Postscript: here’s a snippet of an interview with Margot Kidder (in Rolling Stone) regarding that love scene. I knew something was up!

“You should have been here earlier,” she said. “You missed some sizzling love scenes. Bright lights on me, Jim Brolin on me, and fourteen men standing around watching. In twelve movies, I’ve never had to do a love scene, and I started getting some funny thoughts, like, ‘How do you act like you’re a good lay?’ I don’t want to look like some fat New Jersey housewife. Last night I was pretty nervous about how I was going to look, so I ate an entire box of chocolate Ex-Lax, thinking I’d lose a lot of weight real fast. Well, I lost about six pounds, but it was all water weight and diarrhea. Boy, I feel terrible!”

Source: https://www.rollingstone.com/movies/movie-features/the-education-of-margot-kidder-630259/

 

 

 

One thought on “The Amityville Horror”

  1. Oh my, she did not eat a whole box of chocolate ex-lax before a love scene!
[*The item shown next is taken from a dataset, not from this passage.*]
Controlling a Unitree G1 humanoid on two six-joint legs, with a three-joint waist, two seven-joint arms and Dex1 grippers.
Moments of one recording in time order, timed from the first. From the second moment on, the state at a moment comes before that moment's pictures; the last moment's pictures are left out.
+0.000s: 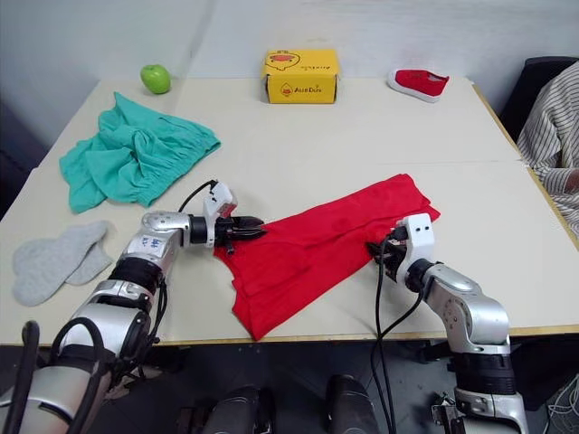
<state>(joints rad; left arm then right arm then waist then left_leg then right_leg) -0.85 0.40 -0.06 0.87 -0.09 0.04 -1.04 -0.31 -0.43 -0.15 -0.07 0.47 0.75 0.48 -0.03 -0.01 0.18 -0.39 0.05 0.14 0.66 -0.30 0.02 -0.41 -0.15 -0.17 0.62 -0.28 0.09</state>
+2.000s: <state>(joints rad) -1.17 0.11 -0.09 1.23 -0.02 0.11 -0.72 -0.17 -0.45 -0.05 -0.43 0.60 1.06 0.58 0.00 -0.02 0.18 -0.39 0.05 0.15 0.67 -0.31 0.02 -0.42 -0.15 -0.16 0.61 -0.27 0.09</state>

That is hilarious. I want on a serious rant about this book because it drove me bonkers. Perhaps it is because the author couldn’t be bothered to look at a damned map of the place he was writing about! So starting in Chapter two, I was annoyed. But, I have to admit, it was a damn entertaining read. This is the only book that I think I tore to shred in my review, but the only one I read in a single sitting.

    And I had forgotten about the flies in the sewing room! You make a great point of about the insane amount of details, did we really need to know that it cost George Lutz $35 dollars to bring his dog to the vet? Were we supposed to feel back for that ass who had a dog living outside in 6-degree weather and blaming a house for the dog getting sick?

    Beyond the ridiculous haunting details — don’t forget about the green flubber-like goo that they were dumping into the frozen river–the author attempted to explain why the supposed phenomena were happening. I could buy it if it left at, there was a gruesome murder, and thus the house was haunted. RANT COMING: Who the heck keeps the bed the previous owners were murdered in? First, gross. Second, dumb-ass! He deserved to be haunted.

    Moving on–I could have gone with the story. But it didn’t stop there. A murder, rituals, an Indian burying ground, a Salem devil worshipper, and a Hellmouth tunnel for demons to crawl through? Too much. Way too much.